If you specify PREDPROBS=CUMULATIVE, the OUTPUT data set contains k additional variables that represent the cumulative probabilities, one for each response level, where k is the maximum number of response levels across all BY groups. The names of these variables have the form CP_xxx, where xxx represents the particular response level. The naming convention is similar to that given by PREDPROBS=INDIVIDUAL. The PREDPROBS=CUMULATIVE values are the same as those output by the PREDICT=keyword, but they are arranged in variables in each output observation rather than in multiple output observations.

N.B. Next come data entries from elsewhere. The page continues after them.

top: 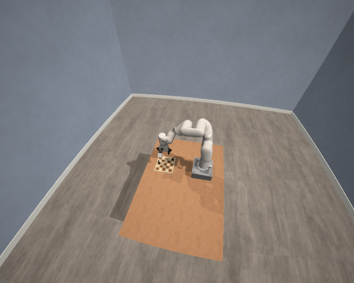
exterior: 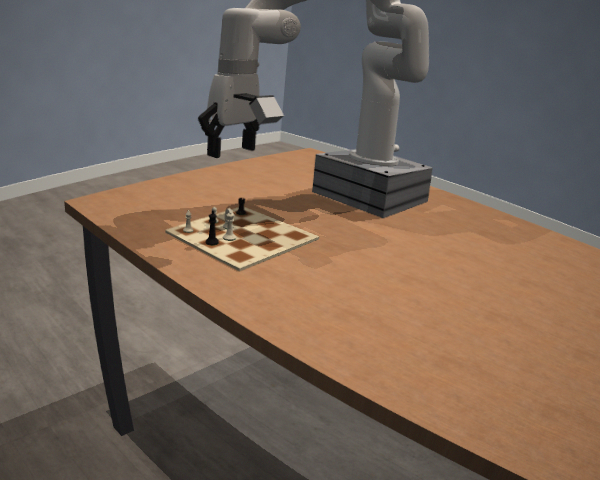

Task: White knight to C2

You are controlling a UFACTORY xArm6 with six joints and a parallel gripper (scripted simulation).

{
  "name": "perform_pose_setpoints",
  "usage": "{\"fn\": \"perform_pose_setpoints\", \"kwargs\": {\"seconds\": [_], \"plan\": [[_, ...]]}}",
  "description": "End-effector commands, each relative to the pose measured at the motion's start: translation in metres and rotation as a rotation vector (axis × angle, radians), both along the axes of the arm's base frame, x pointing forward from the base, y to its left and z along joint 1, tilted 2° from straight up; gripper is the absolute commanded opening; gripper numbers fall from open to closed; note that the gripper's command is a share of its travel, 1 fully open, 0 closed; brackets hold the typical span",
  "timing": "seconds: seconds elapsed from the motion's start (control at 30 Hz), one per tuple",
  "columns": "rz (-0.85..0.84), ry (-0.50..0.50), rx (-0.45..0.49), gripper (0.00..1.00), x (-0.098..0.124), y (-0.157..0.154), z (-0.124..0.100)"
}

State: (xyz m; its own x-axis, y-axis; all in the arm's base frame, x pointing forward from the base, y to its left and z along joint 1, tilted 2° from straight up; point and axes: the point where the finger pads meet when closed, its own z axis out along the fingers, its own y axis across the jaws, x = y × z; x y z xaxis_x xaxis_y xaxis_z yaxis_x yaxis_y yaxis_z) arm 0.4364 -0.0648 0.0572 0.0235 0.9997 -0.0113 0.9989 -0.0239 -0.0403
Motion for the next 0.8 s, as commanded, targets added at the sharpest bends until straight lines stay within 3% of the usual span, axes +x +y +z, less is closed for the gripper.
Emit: {"fn": "perform_pose_setpoints", "kwargs": {"seconds": [0.0, 0.27, 0.77], "plan": [[0.0, -0.003, 0.0, 1.0, 0.001, 0.0, 0.015], [0.0, -0.003, 0.0, 1.0, 0.002, 0.0, 0.029], [0.0, -0.003, 0.0, 1.0, 0.002, 0.0, 0.029]]}}
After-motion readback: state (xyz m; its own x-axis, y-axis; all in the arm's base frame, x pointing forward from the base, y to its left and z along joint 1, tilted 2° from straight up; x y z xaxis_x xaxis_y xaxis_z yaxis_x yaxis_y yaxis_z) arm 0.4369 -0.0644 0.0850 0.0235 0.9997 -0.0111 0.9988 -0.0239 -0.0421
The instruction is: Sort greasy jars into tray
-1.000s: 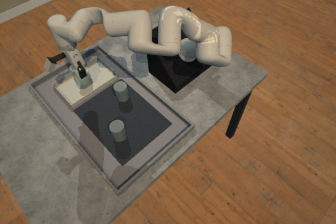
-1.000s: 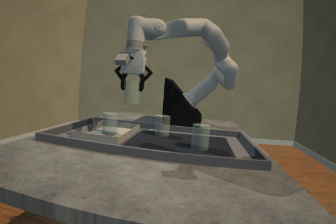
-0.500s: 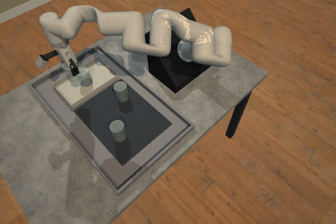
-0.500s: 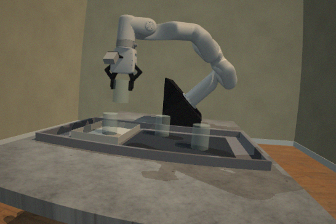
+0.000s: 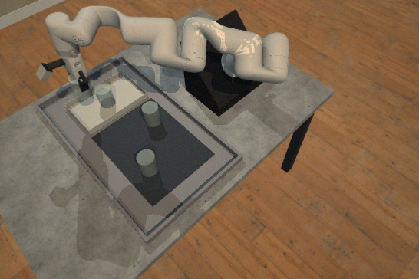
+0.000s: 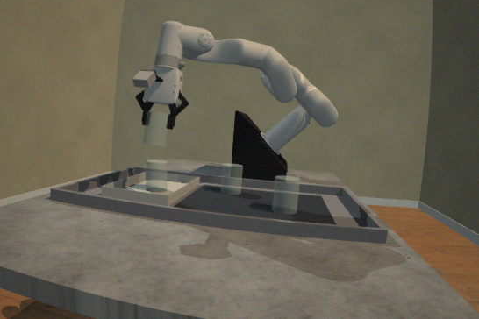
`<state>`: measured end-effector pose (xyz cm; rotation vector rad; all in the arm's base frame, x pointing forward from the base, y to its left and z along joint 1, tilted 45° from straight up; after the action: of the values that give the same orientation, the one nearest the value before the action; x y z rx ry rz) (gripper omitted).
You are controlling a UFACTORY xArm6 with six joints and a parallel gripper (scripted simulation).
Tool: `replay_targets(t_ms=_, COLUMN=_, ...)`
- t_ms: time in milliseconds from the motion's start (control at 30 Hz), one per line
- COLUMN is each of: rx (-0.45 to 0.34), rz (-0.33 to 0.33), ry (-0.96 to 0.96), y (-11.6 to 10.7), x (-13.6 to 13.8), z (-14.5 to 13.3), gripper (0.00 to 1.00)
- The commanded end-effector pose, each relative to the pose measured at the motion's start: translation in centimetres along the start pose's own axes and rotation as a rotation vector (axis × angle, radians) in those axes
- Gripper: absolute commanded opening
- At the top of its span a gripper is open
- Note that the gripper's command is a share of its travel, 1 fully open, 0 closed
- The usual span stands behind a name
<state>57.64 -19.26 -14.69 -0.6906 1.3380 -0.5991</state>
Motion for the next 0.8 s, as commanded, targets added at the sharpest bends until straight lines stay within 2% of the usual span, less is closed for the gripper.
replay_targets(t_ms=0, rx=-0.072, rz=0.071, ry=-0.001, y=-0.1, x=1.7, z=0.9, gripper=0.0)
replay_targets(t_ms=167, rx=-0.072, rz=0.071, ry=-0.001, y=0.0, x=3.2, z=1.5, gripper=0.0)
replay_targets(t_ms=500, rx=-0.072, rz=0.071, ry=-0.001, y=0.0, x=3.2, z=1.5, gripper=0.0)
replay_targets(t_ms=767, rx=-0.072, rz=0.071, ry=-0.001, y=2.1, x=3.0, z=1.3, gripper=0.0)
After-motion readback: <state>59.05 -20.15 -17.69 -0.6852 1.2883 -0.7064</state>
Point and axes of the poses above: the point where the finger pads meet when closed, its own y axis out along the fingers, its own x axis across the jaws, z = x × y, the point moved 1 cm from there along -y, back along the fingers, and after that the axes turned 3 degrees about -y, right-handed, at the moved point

If you specify PREDPROBS=CROSSVALIDATE, the OUTPUT data set contains k additional variables representing the cross validated predicted probabilities of the k response levels, where k is the maximum number of response levels across all BY groups. The names of these variables have the form XP_xxx, where xxx represents the particular level. The representation is the same as that given by PREDPROBS=INDIVIDUAL, except that for the events/trials syntax there are four variables for the cross validated predicted probabilities instead of two:

XP_EVENT_R1E

is the cross validated predicted probability of an event when a current event trial is removed.

XP_NONEVENT_R1E

is the cross validated predicted probability of a nonevent when a current event trial is removed.

XP_EVENT_R1N

is the cross validated predicted probability of an event when a current nonevent trial is removed.

XP_NONEVENT_R1N

is the cross validated predicted probability of a nonevent when a current nonevent trial is removed.